Data entries:
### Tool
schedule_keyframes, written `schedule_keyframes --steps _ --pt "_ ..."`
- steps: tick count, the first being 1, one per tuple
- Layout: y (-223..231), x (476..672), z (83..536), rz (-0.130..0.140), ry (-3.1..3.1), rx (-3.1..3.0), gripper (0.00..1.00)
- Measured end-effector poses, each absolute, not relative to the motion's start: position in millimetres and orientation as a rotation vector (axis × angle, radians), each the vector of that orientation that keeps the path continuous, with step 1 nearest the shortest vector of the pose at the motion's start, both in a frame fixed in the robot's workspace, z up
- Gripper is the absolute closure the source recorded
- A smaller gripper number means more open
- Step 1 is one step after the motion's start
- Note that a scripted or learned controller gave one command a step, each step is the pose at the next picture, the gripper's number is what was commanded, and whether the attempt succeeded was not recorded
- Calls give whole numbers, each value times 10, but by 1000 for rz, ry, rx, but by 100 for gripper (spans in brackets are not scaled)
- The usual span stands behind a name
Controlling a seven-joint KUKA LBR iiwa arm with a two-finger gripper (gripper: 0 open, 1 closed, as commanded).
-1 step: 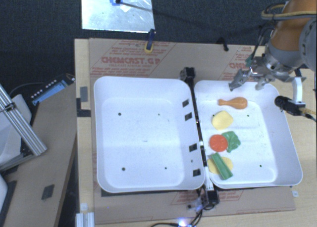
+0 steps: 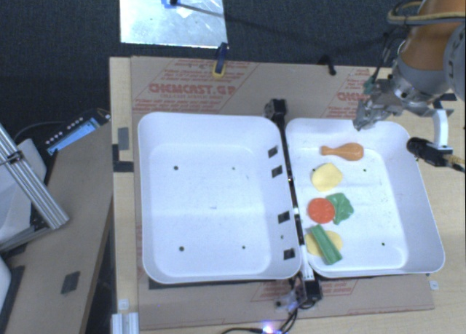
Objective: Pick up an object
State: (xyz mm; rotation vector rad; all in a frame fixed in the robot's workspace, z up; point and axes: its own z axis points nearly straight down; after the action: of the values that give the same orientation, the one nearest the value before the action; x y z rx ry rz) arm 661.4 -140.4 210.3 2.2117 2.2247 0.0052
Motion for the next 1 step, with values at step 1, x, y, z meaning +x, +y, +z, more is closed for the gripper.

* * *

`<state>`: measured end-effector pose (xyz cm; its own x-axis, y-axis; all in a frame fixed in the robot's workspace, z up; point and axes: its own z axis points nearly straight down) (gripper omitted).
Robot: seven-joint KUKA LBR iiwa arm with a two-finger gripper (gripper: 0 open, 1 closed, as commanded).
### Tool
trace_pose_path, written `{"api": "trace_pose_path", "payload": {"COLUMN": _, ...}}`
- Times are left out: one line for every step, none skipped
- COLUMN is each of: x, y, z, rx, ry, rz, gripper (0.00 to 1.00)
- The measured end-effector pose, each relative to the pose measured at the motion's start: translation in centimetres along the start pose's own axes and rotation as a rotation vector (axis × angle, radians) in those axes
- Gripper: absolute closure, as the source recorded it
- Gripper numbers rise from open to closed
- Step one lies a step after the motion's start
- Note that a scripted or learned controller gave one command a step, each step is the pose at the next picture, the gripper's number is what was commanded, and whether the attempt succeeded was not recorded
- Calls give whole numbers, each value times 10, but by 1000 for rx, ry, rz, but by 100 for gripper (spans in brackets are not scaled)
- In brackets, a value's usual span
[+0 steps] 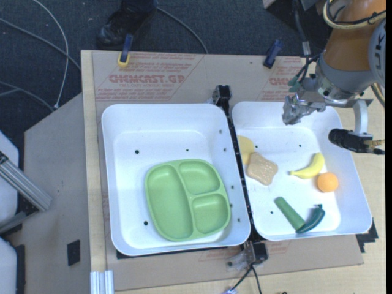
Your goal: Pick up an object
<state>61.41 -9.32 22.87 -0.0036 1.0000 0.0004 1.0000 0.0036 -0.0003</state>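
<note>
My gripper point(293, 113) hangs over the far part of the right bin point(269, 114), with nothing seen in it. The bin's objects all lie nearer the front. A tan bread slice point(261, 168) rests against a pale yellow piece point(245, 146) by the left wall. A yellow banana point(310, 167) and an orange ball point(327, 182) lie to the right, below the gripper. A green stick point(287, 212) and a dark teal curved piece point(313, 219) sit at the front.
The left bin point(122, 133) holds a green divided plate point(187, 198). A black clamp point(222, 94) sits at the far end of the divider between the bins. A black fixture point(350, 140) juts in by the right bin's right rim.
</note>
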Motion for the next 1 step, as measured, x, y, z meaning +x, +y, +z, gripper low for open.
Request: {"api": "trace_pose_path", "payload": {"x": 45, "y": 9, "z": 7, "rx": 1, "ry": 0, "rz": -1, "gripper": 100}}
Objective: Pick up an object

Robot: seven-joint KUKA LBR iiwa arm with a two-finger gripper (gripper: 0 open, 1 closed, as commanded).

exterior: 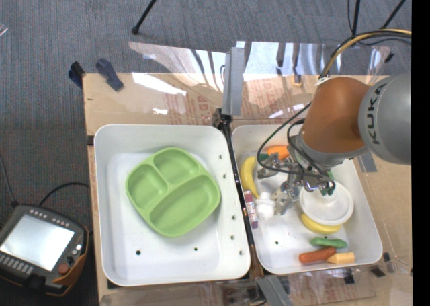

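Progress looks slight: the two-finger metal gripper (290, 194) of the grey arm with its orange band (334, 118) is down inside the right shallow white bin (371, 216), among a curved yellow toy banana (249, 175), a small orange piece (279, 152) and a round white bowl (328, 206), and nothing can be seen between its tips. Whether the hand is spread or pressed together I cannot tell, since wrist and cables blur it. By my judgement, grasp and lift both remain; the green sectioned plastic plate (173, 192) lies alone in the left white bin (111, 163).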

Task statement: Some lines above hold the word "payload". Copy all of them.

Problem solution:
trace_pose_path, written `{"api": "trace_pose_path", "payload": {"COLUMN": _, ...}}`
Request: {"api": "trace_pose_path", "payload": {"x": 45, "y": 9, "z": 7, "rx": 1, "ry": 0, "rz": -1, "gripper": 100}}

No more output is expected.